Déçue par ses alliés libéraux, la chancelière serait prête à saborder sa coalition pour sauver son propre pouvoir.
La coalition noir-jaune (CDU-FDP) n’a aucune chance de se maintenir à la tête du Schleswig-Holstein, à l’issue des élections régionales prévues dans ce Land le 6 mai. En Rhénanie-du-Nord-Westphalie (NRW), le Land le plus peuplé d’Allemagne, où une autre défaite se profile pour Merkel le 13 mai, le FDP pourrait ne pas atteindre la barre des 5 % pour siéger au Landtag. Depuis deux ans, les libéraux ont été balayés de la carte politique régionale allemande, enchaînant les revers électoraux à chaque nouveau scrutin.
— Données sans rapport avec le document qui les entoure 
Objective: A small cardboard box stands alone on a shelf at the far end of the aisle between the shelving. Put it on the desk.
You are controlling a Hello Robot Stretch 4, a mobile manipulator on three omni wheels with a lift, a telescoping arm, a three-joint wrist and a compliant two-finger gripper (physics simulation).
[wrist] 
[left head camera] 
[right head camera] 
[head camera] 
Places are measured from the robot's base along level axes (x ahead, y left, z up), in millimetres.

Sur le plan national, cela fait des mois que les sondages n’accordent pas la moindre chance à la coalition de centre droit de la chancelière d’être reconduite à l’issue des législatives de septembre 2013. Pis, le score du FDP pourrait lui interdire de siéger au Bundestag.
La chancelière reste cependant la personnalité politique la plus populaire en Allemagne. Et de loin. Son parti, la CDU, arriverait largement en tête si des élections avaient lieu demain. Et le succès des Pirates empêcherait l’opposition de capitaliser sur la déconfiture du FDP. Connue pour son sens tactique et pour son absence d’états d’âme en politique, Merkel serait donc prête à «tirer la prise au FDP», affirme Bild. Elle sauverait ainsi son propre pouvoir en se maintenant à la tête d’une grande coalition associant conservateurs et sociaux-démocrates du SPD. «La chancelière voit son avenir au sein d’une grande coalition. Elle pourrait l’avoir rapidement», s’inquiète un haut dirigeant du parti libéral cité par Bild.«Si Merkel trouve le courage de se lancer, c’est le moment idéal», confirme un ténor du SPD cité par le journal, qui contribue souvent à fixer l’agenda politique.
Une dynamique venue de France
«La coalition tiendra jusqu’au bout de la législature», affirme Peter Altmaier, chef de la CDU au Bundestag et fidèle lieutenant de la chancelière. Mais les démentis officiels n’ont pas dissipé la rumeur. Plusieurs journaux allemands estiment que Merkel ne commettra pas l’erreur de son prédécesseur,Gerhard Schröder, qui avait provoqué lui-même des élections législatives anticipées à l’issue de sa défaite en NRW en 2005. Elle pourrait utiliser l’un des nombreux sujets de contentieux avec le FDP, notamment sur l’introduction d’une taxe sur les transactions financières, à laquelle s’opposent farouchement les libéraux. En présentant un texte de loi portant sur ce sujet au Bundestag, elle pourrait constater qu’elle n’est plus en état de rassembler sa majorité propre et réclamer des élections anticipées au président Joachim Gauck.
Dès le début, son «mariage de rêve»avec les libéraux avait viré au cauchemar, sans cesse empoisonné par les sujets de discorde, notamment sur sa gestion de la crise de l’euro. Son «union forcée» avec le SPD avait au contraire plutôt bien réussi à cette conservatrice modérée. Redoutant qu’une éventuelle victoire des socialistes français crée une dynamique favorable aux sociaux-démocrates, Merkel pourrait prendre les devants… pour rester aux manettes de la cohabitation des deux côtés du Rhin.